Abdulatipov will doubtless accept full responsibility for this decision, arguing that “the time is not right” for direct elections to take place in the republic. Such an argument is not altogether invalid: the political situation in the republic is subject to a volatile multi-ethnic tapestry featuring competing clans and business interests. Moreover, as mentioned previously, Dagestan has no historical experience of direct elections on a grand scale and it is impossible to confidently predict that they will not adversely affect inter-ethnic relations.

Abdulatipov, Putin and Volodin are unwilling to commission such a grand democratic experiment in Dagestan. All three are fearful of the ethnic strife such an election could give rise to.
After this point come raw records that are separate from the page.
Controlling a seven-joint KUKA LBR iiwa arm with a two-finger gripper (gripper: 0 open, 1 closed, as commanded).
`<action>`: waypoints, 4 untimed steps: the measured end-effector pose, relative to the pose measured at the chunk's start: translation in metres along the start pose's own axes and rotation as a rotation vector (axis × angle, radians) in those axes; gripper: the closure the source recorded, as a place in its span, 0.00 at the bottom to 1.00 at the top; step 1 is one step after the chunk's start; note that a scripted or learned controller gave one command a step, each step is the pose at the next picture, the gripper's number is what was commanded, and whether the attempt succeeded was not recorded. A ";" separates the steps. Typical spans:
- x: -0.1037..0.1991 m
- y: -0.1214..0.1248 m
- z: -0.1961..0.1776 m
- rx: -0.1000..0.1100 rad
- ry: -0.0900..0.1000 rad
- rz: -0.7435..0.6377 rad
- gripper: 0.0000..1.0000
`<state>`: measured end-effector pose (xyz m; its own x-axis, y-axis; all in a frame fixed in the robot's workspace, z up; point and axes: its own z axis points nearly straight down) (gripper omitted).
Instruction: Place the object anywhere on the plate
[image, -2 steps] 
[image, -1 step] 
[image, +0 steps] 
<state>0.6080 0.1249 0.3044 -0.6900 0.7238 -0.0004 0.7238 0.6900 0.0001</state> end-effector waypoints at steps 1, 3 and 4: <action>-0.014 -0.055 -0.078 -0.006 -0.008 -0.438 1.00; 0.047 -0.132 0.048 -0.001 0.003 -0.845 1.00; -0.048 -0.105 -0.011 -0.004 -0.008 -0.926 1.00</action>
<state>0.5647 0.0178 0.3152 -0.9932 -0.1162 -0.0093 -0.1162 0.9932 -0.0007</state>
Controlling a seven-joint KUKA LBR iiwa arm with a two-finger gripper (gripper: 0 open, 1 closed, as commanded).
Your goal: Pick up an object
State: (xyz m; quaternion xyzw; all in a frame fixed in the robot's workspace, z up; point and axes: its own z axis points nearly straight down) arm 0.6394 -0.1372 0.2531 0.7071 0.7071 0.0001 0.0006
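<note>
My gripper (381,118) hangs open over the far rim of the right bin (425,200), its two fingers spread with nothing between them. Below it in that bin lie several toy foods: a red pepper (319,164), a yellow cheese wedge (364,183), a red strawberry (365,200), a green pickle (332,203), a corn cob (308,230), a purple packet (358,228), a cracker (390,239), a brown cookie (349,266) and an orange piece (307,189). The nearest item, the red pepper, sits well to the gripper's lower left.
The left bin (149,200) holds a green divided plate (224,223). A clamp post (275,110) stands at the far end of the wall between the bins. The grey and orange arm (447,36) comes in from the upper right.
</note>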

However, for the latter two, and for other policymakers in the Russian elite, there is the additional fear that an unregulated process of this type might be manipulated by certain independent parties (oligarchs, Islamists etc.) to install a powerful new political actor in Makhachkala that would be less sensitive to Moscow’s strategic interests in the region.

AUTHOR’S BIO: Kevin Daniel Leahy holds a postgraduate degree from University College Cork, Ireland.